What to do:
A line qualifies if it holds the string "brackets". Copy every qualifying line from the records.

━━━━━ Dataset content

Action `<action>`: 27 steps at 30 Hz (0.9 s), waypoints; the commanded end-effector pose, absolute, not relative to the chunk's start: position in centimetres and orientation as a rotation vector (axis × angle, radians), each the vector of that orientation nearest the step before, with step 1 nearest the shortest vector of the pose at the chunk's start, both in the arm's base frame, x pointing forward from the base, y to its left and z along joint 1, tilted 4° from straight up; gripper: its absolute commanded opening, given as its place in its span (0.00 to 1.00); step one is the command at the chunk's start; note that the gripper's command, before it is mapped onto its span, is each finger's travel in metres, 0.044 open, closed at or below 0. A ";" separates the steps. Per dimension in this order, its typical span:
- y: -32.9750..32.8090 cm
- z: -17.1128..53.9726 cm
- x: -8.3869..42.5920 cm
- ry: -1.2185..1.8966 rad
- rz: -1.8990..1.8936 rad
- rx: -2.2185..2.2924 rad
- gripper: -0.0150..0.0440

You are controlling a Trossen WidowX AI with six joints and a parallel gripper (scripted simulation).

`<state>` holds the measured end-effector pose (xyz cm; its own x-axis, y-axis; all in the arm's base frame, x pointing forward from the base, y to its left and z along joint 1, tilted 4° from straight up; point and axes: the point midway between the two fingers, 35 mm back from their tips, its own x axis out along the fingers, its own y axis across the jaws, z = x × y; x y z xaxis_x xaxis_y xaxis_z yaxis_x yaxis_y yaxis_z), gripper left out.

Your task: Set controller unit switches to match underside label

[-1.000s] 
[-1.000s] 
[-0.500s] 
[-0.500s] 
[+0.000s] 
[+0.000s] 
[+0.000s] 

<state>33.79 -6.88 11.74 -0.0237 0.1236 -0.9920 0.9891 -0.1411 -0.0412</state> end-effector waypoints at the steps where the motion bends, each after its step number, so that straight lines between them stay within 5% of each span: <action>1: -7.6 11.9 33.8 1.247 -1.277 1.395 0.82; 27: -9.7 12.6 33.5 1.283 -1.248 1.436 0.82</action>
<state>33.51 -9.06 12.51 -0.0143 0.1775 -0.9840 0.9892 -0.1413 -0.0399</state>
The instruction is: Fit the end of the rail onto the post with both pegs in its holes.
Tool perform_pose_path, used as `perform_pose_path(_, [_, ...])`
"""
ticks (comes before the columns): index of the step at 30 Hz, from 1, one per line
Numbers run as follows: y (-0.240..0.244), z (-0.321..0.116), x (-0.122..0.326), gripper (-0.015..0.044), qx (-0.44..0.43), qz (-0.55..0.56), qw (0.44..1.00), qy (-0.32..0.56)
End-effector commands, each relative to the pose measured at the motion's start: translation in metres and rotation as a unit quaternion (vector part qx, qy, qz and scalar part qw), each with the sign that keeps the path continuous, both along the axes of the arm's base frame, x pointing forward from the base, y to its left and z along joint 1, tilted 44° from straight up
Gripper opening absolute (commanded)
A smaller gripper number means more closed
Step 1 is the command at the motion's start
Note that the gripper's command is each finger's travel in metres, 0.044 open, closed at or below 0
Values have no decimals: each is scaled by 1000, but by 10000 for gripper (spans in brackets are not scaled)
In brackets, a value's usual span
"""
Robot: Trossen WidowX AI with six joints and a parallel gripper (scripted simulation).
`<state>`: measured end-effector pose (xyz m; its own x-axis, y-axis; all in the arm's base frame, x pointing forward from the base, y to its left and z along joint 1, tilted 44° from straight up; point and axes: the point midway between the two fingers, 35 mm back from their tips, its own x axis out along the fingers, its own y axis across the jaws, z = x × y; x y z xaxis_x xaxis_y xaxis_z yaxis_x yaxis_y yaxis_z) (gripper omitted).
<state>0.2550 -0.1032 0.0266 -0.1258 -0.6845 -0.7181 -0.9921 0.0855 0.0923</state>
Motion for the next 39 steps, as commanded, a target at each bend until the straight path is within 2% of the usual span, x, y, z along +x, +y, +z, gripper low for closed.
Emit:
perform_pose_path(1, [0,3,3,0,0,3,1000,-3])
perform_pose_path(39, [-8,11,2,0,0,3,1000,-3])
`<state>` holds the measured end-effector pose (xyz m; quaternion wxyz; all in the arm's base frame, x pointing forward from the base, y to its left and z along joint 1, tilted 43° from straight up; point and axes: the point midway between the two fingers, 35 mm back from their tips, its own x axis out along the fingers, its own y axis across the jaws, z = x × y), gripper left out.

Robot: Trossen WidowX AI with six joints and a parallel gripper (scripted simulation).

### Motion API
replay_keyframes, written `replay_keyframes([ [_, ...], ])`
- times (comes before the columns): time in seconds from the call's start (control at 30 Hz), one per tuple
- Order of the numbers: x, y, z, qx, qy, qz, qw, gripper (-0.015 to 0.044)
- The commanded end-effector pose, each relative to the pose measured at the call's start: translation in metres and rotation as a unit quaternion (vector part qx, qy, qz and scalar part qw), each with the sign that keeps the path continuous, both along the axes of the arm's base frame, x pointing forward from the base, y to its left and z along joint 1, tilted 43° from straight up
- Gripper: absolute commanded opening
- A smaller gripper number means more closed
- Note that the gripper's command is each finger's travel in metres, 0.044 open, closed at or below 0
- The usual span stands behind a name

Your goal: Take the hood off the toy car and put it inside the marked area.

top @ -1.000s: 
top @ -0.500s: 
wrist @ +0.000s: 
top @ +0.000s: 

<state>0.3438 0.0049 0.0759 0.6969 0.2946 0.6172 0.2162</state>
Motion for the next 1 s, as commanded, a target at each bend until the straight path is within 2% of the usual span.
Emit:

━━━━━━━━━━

Answer to this task:
Values have no decimals: each is scaled by 1000, but by 10000 for gripper (spans in brackets are not scaled)
In brackets, a value's usual span

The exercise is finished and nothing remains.